WHAT YOU SHOULD DO: Only lines with the string "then" matter here; gather them from the material below.

BEGIN DATA SECTION

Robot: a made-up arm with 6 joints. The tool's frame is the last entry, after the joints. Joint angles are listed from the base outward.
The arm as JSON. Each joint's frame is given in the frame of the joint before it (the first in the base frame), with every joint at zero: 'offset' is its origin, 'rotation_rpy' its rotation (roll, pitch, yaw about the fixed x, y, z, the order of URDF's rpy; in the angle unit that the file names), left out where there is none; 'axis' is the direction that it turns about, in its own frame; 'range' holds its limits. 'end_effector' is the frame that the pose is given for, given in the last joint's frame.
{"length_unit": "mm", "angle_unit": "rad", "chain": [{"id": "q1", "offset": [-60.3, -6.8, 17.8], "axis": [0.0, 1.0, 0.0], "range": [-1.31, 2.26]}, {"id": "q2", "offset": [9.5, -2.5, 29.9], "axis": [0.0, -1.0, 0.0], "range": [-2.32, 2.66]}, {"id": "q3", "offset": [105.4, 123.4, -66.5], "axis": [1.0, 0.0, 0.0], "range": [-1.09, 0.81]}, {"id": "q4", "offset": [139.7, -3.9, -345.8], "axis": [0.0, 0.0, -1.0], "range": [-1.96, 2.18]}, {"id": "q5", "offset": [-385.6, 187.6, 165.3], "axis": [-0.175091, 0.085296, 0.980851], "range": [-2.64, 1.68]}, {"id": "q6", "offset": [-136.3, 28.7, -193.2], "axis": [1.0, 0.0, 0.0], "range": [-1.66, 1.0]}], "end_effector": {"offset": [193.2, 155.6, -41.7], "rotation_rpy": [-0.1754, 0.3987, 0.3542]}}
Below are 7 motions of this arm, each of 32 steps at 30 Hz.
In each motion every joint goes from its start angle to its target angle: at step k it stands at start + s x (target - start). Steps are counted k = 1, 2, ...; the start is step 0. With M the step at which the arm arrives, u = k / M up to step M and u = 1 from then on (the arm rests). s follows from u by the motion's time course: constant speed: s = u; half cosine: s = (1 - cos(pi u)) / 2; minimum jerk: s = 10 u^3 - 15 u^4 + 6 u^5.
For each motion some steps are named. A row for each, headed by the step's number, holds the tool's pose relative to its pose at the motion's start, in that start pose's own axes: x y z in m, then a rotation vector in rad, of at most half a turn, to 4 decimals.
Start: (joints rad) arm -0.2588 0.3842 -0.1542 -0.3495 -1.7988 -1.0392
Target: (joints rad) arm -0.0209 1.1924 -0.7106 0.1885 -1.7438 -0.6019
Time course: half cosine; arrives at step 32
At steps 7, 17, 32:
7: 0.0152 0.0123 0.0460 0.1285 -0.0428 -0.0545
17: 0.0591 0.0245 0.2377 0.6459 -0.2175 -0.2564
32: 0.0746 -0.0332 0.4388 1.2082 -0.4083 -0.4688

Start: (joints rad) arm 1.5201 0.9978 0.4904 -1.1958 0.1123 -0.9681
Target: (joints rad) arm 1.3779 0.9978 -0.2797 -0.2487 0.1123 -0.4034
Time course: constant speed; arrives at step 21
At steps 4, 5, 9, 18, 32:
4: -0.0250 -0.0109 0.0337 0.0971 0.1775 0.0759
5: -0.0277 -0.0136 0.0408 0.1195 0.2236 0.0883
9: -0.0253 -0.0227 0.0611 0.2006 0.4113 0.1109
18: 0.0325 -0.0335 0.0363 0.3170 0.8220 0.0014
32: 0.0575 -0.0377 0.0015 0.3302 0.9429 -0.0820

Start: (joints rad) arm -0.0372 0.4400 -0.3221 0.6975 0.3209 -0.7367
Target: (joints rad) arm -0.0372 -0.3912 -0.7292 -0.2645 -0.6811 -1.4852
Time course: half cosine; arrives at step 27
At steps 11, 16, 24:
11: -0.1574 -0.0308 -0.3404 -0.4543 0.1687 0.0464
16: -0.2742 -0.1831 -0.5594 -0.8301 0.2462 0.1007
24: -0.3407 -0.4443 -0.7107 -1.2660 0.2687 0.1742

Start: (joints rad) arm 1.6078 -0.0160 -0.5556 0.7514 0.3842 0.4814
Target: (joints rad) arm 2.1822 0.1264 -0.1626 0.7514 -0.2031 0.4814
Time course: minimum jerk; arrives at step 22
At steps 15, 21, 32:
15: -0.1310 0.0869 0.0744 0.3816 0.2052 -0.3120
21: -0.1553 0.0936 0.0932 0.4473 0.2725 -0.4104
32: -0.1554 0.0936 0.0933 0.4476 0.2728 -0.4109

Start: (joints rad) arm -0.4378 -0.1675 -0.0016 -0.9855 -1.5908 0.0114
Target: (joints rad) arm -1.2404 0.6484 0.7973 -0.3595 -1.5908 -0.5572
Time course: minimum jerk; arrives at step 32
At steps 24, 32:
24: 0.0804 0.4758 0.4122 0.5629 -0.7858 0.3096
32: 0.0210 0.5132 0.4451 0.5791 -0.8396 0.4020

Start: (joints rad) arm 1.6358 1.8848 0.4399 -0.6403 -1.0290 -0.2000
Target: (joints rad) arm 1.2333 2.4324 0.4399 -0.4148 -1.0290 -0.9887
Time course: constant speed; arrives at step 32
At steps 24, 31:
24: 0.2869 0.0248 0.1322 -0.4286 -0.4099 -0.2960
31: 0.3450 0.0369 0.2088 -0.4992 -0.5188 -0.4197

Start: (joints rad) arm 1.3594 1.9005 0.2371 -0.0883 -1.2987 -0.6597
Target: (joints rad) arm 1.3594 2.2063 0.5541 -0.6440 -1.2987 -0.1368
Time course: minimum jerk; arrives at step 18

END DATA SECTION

EXERCISE OUTPUT:
In each motion every joint goes from its start angle to its target angle: at step k it stands at start + s x (target - start). Steps are counted k = 1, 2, ...; the start is step 0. With M the step at which the arm arrives, u = k / M up to step M and u = 1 from then on (the arm rests). s follows from u by the motion's time course: constant speed: s = u; half cosine: s = (1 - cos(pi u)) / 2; minimum jerk: s = 10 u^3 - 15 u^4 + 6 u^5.
For each motion some steps are named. A row for each, headed by the step's number, holds the tool's pose relative to its pose at the motion's start, in that start pose's own axes: x y z in m, then a rotation vector in rad, of at most half a turn, to 4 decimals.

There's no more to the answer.